Only one stretch of the records below is wanted: the lines from the one holding "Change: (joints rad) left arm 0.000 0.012" through the one holding "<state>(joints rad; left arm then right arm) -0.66". Return it exactly, both ends included.
----- SUPPLIED ENTRIES -----
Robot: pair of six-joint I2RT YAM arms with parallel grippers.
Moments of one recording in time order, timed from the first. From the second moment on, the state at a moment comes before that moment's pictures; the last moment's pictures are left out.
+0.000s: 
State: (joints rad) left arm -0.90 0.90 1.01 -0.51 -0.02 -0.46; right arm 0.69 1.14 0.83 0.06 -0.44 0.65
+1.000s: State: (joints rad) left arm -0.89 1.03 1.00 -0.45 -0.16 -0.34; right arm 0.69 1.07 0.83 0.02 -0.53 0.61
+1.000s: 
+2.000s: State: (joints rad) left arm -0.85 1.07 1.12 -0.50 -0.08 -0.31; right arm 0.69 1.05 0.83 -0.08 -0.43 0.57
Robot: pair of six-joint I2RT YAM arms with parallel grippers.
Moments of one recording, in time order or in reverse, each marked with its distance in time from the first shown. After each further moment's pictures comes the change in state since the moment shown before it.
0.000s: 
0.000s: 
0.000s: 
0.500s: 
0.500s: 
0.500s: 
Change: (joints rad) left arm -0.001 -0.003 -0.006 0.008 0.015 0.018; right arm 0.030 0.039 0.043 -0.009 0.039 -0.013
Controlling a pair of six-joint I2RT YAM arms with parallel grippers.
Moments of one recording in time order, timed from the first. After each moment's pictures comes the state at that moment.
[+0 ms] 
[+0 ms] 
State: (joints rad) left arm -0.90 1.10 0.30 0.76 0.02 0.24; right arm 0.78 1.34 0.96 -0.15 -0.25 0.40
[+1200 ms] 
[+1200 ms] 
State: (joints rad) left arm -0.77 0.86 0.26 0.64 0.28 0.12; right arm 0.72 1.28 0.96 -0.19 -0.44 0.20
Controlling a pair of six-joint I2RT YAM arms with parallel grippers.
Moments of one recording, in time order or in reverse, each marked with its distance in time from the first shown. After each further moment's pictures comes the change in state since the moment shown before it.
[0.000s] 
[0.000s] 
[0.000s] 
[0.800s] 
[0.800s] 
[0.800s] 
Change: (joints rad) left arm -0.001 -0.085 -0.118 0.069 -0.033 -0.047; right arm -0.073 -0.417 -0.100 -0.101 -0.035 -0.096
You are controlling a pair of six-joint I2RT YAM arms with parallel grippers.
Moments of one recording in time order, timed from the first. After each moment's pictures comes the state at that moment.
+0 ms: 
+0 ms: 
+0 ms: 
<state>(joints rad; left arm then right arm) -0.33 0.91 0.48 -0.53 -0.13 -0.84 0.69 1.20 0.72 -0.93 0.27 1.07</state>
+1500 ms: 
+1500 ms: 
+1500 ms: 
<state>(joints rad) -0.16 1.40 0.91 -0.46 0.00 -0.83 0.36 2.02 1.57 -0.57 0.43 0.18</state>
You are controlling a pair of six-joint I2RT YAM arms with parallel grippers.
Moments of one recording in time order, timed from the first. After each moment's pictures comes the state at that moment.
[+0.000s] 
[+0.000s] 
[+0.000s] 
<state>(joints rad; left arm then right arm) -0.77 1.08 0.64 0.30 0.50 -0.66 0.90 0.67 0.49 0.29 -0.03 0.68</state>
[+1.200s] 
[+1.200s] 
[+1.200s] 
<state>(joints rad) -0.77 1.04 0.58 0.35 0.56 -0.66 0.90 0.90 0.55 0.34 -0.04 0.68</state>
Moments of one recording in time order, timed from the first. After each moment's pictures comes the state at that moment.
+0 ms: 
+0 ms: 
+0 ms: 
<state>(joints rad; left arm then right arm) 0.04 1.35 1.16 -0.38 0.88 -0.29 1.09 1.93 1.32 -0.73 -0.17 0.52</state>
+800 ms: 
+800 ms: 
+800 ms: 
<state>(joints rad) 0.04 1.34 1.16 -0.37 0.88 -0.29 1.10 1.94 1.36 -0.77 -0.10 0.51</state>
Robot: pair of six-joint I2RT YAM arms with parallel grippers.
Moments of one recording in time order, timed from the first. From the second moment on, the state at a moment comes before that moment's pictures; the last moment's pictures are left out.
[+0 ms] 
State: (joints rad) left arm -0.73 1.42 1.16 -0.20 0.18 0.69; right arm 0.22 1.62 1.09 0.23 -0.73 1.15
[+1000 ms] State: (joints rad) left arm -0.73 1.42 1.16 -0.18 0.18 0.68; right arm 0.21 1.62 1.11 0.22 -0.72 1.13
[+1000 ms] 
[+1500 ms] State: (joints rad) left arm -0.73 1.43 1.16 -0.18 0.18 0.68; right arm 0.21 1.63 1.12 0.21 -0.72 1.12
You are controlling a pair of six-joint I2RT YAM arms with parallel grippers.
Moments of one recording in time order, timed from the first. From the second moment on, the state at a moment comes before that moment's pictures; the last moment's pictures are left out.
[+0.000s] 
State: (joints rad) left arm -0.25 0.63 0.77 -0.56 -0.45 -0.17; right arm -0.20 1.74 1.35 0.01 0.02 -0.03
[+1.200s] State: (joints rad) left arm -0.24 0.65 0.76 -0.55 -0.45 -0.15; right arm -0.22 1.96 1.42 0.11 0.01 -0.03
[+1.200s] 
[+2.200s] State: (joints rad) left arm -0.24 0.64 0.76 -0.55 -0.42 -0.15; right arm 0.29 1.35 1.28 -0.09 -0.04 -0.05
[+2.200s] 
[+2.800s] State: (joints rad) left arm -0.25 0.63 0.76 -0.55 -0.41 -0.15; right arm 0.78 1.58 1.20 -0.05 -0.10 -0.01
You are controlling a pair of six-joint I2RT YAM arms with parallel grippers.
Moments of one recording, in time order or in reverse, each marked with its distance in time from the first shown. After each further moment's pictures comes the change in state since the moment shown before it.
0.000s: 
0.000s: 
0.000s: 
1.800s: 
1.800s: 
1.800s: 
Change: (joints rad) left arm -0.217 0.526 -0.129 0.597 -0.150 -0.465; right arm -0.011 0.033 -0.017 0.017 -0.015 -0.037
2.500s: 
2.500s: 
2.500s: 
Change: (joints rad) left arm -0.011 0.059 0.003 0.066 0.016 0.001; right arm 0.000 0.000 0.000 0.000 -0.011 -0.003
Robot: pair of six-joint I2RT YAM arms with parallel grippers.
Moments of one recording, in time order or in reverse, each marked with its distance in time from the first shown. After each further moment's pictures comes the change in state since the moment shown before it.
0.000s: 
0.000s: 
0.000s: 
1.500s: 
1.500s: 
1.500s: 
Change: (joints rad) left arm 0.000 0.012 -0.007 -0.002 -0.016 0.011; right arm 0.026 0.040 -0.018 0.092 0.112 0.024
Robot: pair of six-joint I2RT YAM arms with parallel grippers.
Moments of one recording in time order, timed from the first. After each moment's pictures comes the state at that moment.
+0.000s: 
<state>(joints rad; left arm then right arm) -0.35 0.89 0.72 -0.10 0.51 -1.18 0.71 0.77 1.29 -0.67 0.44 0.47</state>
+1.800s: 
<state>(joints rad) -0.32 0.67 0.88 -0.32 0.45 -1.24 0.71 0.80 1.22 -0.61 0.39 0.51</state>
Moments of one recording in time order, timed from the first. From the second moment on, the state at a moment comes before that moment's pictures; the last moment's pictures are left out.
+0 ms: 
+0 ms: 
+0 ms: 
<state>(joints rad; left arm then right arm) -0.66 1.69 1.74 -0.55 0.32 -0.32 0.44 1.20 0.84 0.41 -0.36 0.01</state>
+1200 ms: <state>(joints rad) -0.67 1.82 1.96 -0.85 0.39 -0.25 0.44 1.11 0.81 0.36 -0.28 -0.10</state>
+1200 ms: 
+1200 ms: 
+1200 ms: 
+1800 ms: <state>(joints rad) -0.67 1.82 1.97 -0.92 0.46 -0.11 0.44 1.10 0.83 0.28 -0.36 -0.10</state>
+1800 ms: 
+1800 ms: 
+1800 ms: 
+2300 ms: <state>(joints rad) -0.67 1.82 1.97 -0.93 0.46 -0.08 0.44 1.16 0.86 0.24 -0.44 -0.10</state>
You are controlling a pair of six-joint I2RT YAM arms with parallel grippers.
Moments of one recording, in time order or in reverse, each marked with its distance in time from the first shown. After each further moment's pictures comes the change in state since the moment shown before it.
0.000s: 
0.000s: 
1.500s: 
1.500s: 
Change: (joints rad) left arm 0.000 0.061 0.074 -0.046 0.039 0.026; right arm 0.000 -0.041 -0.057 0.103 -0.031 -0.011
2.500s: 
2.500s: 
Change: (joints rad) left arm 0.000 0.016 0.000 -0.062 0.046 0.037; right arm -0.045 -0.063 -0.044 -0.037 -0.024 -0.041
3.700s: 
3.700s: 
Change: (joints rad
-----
▸ **WRITTEN ANSWER**:
Change: (joints rad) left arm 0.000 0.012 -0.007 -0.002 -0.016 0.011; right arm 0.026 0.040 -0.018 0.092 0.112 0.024
Robot: pair of six-joint I2RT YAM arms with parallel grippers.
Moments of one recording in time order, timed from the first. After each moment's pictures comes the state at that moment.
+0.000s: 
<state>(joints rad; left arm then right arm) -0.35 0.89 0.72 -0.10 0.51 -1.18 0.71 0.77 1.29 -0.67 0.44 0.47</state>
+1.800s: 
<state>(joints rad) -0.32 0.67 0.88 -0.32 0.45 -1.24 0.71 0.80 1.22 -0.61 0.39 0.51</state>
Moments of one recording in time order, timed from the first. From the second moment on, the state at a moment comes before that moment's pictures; the last moment's pictures are left out.
+0 ms: 
+0 ms: 
+0 ms: 
<state>(joints rad; left arm then right arm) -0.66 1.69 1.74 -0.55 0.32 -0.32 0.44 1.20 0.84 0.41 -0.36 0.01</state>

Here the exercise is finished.